▶ Supplied material:

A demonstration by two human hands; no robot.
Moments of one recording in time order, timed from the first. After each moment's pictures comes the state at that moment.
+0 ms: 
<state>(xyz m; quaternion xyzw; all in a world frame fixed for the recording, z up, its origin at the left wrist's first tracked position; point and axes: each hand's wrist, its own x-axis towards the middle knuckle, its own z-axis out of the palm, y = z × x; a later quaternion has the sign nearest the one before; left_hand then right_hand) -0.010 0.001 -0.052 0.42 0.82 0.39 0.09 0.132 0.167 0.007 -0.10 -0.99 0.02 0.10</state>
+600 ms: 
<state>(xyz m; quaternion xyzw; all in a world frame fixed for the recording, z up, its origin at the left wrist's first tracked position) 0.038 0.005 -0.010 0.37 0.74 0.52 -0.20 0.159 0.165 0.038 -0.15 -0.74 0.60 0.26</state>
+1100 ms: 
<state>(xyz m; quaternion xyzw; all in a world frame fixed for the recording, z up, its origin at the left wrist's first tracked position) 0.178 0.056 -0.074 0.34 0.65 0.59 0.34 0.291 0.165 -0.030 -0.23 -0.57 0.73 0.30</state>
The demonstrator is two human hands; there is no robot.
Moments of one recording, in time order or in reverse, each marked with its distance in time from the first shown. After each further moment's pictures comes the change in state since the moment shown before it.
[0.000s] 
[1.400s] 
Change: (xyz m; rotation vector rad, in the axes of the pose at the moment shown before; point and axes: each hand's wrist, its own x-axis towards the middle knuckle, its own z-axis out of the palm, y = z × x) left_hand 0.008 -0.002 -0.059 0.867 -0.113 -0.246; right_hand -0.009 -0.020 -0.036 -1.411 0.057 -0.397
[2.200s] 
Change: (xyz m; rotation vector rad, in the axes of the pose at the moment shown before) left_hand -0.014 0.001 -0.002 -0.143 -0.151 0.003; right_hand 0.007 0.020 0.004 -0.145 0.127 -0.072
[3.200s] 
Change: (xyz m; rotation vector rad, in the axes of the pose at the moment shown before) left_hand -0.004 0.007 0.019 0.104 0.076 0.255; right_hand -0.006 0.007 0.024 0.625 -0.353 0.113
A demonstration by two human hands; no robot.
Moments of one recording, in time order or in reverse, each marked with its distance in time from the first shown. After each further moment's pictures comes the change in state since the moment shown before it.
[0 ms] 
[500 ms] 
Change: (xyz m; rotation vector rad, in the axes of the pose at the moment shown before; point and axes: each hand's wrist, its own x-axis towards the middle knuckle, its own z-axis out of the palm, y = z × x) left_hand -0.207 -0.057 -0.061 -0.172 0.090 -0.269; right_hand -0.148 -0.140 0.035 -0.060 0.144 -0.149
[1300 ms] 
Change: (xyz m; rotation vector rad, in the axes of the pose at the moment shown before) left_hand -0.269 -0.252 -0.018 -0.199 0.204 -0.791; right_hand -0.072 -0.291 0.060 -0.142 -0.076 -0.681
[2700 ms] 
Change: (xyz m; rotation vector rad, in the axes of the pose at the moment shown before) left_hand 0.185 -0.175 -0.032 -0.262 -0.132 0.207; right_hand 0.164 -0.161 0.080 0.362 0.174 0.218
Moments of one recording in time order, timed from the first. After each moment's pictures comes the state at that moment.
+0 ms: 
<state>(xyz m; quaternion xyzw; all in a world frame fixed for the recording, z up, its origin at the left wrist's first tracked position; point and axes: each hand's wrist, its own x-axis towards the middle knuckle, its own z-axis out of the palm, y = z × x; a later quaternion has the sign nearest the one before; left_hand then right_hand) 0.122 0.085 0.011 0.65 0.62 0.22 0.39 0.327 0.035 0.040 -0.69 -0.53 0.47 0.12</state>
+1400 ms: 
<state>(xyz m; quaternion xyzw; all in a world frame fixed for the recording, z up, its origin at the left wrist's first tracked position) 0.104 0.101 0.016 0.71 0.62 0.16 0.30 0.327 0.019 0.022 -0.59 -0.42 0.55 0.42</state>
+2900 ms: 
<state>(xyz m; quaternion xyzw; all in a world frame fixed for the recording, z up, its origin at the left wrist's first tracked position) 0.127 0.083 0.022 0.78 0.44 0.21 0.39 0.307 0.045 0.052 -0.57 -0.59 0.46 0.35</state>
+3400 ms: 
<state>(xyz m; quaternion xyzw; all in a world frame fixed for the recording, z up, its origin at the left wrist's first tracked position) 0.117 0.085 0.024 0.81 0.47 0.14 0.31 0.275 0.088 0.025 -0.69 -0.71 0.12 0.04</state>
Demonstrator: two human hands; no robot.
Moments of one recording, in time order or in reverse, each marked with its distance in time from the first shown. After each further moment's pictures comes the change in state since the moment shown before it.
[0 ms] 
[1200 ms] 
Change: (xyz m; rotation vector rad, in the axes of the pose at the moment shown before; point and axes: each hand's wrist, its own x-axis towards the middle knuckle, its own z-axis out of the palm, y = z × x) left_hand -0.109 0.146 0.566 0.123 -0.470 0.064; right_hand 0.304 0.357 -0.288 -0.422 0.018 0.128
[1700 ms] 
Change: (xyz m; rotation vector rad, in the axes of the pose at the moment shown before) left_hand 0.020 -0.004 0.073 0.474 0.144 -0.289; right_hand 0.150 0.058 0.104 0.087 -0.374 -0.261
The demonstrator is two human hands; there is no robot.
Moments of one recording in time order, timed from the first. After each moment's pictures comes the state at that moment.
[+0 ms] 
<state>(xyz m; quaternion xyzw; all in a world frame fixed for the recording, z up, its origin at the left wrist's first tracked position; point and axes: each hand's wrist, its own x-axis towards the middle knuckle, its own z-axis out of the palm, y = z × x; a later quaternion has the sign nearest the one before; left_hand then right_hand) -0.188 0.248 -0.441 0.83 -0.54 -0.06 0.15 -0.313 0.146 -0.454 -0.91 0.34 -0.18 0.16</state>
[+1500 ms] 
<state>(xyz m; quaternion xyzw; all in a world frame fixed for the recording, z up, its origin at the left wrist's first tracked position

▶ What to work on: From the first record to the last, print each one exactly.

▶ Solution to this problem:
A demonstration by two human hands; no robot.
Moments of one recording in time order, timed from the first. After each moment's pictures comes the state at that moment.
+0 ms: 
<state>(xyz m; quaternion xyzw; all in a world frame fixed for the recording, z up, its origin at the left wrist's first tracked position; point and axes: each hand's wrist, its own x-axis towards the middle knuckle, its own z-axis out of the palm, y = z × x; a later quaternion has the sign nearest the one before; left_hand then right_hand) -0.010 0.001 -0.052 0.42 0.82 0.39 0.09 0.132 0.167 0.007 -0.10 -0.99 0.02 0.10</state>
+600 ms: 
<state>(xyz m; quaternion xyzw; all in a world frame fixed for the recording, z up, its origin at the left wrist's first tracked position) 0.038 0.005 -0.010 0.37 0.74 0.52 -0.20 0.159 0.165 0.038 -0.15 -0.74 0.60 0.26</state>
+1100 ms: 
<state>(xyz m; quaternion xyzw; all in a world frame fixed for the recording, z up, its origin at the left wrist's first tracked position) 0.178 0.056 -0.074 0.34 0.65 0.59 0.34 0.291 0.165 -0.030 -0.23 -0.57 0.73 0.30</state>
The demonstrator is two human hands; there is no robot.
Moments of one recording, in time order or in reverse, each marked with its distance in time from the first shown. After each further moment's pictures comes the change in state since the moment shown before it.
[0.000s] 
[1.400s] 
Change: (xyz m; rotation vector rad, in the axes of the pose at the moment shown before; point and axes: each hand's wrist, its own x-axis towards the middle knuckle, its own z-axis out of the palm, y = z × x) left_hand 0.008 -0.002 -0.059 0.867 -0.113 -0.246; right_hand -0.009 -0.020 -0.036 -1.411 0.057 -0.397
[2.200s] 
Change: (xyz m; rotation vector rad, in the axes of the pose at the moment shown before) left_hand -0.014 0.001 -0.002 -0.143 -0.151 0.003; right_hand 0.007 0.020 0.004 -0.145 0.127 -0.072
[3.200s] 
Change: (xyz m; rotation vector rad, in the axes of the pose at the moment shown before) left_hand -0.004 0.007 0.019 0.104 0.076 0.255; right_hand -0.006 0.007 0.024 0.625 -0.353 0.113
A demonstration by two human hands; no robot.
Moments of one recording, in time order or in reverse, each marked with its distance in time from the first shown. After each further moment's pictures comes the change in state since the moment shown before it.
[0 ms] 
[500 ms] 
Change: (xyz m; rotation vector rad, in the axes of the pose at the moment shown before; point and axes: each hand's wrist, its own x-axis towards the middle knuckle, its own z-axis out of the palm, y = z × x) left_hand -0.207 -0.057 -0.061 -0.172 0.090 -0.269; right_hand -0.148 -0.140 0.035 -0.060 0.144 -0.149
[1300 ms] 
Change: (xyz m; rotation vector rad, in the axes of the pose at the moment shown before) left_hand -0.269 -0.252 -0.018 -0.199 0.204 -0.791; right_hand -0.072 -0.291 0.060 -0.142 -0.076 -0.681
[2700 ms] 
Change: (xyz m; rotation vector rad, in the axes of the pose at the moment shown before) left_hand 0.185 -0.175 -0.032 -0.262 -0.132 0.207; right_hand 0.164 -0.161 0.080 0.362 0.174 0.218
Moments of one recording in time order, timed from the first. After each moment's pictures comes the state at that moment.
+0 ms: 
<state>(xyz m; quaternion xyzw; all in a world frame fixed for the recording, z up, its origin at the left wrist's first tracked position; point and axes: each hand's wrist, its own x-axis towards the middle knuckle, its own z-axis out of the palm, y = z × x; a later quaternion has the sign nearest the one before; left_hand then right_hand) 0.122 0.085 0.011 0.65 0.62 0.22 0.39 0.327 0.035 0.040 -0.69 -0.53 0.47 0.12</state>
+1400 ms: 
<state>(xyz m; quaternion xyzw; all in a world frame fixed for the recording, z up, its origin at the left wrist's first tracked position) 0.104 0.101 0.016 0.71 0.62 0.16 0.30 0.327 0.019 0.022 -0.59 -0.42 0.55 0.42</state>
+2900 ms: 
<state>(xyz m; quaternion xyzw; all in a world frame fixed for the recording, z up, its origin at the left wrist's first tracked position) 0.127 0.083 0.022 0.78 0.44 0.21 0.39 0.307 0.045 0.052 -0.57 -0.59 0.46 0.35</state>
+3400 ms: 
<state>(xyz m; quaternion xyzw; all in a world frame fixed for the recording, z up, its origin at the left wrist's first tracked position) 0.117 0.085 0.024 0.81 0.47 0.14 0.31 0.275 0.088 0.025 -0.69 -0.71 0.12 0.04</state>
Demonstrator: two human hands; no robot.
Moments of one recording, in time order or in reverse, each marked with its distance in time from the first shown. After each further moment's pictures comes the change in state since the moment shown before it.
[0 ms] 
[1200 ms] 
Change: (xyz m; rotation vector rad, in the axes of the pose at the moment shown before; point and axes: each hand's wrist, its own x-axis towards the middle knuckle, its own z-axis out of the palm, y = z × x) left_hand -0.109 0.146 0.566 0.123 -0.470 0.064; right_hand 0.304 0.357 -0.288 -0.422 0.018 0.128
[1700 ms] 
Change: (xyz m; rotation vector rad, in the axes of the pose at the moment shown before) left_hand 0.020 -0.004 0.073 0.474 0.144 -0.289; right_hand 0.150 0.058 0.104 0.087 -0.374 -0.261
The demonstrator is two human hands; there is no robot.
Moments of one recording in time order, timed from the first. After each moment's pictures comes the state at that moment.
[+0 ms] 
<state>(xyz m; quaternion xyzw; all in a world frame fixed for the recording, z up, its origin at the left wrist's first tracked position; point and axes: each hand's wrist, its own x-axis towards the middle knuckle, its own z-axis out of the palm, y = z × x; a later quaternion has the sign nearest the one before; left_hand then right_hand) -0.188 0.248 -0.441 0.83 -0.54 -0.06 0.15 -0.313 0.146 -0.454 -0.91 0.34 -0.18 0.16</state>
[+1500 ms] 
<state>(xyz m; quaternion xyzw; all in a world frame fixed for the recording, z up, its origin at the left wrist's first tracked position

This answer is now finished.